Abstract: Large language models (LLMs) have transformed natural-language processing, yet their scale makes real-world deployment costly. Post-training quantization reduces memory and computation but often degrades accuracy, while quantization-aware training can recover performance at the cost of extra training. Pushing quantization to the ternary (2-bit) regime yields even larger savings but is notoriously unstable. Building on recent work showing that a bias-free, RMS-normalized Transformer with straight-through estimation can reach 1.58-bit precision, we demonstrate that simply inserting RMS normalization before every linear projection and applying a gradual, layer-wise quantization schedule stably fine-tunes full-precision checkpoints into ternary LLMs. Our approach matches or surpasses more elaborate knowledge-distillation pipelines on standard language-modeling benchmarks without adding model complexity. These results indicate that careful normalization alone can close much of the accuracy gap between ternary and full-precision LLMs, making ultra-low-bit inference practical.

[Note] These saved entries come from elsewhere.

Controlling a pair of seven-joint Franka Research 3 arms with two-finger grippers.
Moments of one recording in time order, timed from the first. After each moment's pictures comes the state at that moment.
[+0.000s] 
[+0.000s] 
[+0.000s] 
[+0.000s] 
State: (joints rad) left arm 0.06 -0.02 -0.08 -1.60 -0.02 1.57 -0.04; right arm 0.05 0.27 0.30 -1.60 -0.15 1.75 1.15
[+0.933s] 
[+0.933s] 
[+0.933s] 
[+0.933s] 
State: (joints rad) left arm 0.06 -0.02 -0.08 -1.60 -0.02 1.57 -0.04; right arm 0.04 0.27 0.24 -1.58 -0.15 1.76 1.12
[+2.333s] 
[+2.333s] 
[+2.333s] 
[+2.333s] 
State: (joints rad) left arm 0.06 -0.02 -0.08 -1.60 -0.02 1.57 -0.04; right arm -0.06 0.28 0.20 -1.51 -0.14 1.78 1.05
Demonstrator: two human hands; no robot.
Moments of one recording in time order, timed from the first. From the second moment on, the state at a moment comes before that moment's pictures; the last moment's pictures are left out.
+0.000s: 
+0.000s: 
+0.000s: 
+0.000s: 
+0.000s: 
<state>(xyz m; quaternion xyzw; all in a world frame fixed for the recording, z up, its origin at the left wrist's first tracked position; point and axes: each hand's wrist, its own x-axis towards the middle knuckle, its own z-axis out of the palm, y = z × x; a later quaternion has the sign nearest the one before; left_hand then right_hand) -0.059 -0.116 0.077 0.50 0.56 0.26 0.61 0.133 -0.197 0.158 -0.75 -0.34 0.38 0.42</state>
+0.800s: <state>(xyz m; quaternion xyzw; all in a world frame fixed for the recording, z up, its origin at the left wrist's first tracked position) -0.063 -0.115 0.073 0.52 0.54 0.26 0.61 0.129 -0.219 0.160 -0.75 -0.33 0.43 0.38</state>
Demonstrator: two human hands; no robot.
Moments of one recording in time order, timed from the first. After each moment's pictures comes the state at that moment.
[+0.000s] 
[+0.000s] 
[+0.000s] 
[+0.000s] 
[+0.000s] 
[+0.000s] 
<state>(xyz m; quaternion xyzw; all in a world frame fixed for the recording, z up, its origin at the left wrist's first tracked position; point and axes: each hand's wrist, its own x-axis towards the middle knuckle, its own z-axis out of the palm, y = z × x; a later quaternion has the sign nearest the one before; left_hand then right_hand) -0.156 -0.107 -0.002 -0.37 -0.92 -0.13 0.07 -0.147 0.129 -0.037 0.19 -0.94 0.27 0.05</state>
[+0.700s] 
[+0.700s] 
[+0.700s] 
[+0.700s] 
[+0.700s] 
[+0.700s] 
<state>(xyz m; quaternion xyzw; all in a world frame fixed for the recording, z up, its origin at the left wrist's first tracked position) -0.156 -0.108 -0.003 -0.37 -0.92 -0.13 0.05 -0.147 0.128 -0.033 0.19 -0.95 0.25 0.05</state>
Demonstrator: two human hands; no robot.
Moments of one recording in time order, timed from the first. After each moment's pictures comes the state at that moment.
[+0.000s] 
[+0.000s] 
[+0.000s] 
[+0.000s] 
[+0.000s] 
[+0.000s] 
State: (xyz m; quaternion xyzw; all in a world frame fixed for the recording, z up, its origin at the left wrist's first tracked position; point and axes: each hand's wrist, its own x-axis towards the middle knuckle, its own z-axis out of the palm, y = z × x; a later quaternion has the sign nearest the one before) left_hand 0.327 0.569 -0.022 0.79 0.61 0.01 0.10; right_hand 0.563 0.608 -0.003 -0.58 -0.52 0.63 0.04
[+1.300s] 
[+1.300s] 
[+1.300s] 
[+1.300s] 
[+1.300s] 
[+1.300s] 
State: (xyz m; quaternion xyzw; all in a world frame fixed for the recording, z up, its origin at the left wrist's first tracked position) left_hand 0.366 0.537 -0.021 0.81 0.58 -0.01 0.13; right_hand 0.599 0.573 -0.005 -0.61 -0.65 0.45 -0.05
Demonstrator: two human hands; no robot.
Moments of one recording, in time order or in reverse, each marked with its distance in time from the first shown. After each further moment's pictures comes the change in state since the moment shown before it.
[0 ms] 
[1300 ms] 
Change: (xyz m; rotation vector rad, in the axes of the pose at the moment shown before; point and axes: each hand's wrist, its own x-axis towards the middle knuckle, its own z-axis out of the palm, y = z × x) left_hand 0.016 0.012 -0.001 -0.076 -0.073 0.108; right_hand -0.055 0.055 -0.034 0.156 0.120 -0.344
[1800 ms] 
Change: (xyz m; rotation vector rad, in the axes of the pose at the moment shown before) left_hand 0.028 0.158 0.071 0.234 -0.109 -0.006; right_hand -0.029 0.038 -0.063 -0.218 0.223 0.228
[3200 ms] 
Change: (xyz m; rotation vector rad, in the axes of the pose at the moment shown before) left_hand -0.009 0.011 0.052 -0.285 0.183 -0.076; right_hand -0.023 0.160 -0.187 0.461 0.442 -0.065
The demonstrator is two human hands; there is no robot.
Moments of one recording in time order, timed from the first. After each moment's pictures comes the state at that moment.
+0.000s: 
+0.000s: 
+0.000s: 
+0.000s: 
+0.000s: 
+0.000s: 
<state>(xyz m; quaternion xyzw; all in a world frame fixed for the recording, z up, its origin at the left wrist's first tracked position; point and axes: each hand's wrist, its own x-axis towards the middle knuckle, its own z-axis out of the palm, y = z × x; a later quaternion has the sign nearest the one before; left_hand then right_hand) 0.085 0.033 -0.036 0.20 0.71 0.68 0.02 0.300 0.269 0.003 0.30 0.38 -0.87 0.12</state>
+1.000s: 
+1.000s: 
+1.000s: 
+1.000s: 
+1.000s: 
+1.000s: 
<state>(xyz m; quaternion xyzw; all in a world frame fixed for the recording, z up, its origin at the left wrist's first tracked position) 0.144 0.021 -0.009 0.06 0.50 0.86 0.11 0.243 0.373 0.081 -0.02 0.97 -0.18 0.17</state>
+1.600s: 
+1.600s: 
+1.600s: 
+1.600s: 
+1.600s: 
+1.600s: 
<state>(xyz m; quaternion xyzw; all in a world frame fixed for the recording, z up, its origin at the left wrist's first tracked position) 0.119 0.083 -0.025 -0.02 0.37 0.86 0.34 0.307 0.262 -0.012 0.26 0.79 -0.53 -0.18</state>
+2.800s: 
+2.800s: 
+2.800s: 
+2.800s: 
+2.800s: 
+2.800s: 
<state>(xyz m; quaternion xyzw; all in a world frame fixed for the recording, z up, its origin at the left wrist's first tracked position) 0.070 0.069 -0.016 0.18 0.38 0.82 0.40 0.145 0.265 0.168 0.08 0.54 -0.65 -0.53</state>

Comment: The paper focuses on quantization for LLMs, specifically achieving ternary (2-bit) precision using RMS normalization and a gradual quantization schedule. This aligns with the 'Model Compression' criterion, particularly in sparsity and low-bit efficiency breakthroughs.

Relevance: 9 Novelty: 8

9. Establishing Linear Surrogate Regret Bounds for Convex Smooth Losses via Convolutional Fenche-Young Losses

ArXiv ID: 2505.09432

Authors: Yuzhou Cao, Han Bao, Lei Feng, Bo An

Abstract: Surrogate regret bounds bridge the gap between the convergence rates of surrogate and target losses, with linear bounds favorable for their lossless regret transfer. While convex smooth surrogate losses are appealing in particular due to the efficient estimation and optimization, the existence of a trade-off between the smoothness and linear regret bound has been believed in the community. That being said, the better optimization and estimation properties of convex smooth surrogate losses may inevitably deteriorate after undergoing the regret transfer onto a target loss. We overcome this dilemma for arbitrary discrete target losses by constructing a convex smooth surrogate loss, which entails a linear surrogate regret bound composed with a tailored prediction link. The construction is based on Fenchel-Young losses generated by the convolutional negentropy, which are equivalent to the infimal convolution of a generalized negentropy and the target Bayes risk. Consequently, the infimal convolution enables us to derive a smooth loss while maintaining the surrogate regret bound linear. We additionally benefit from the infimal convolution to have a consistent estimator of the underlying class probability. Our results are overall a novel demonstration of how convex analysis penetrates into optimization and statistical efficiency in risk minimization.

Comment: This paper introduces a novel convex smooth surrogate loss with linear regret bounds, which aligns with foundational research in optimization and theoretical efficiency improvements.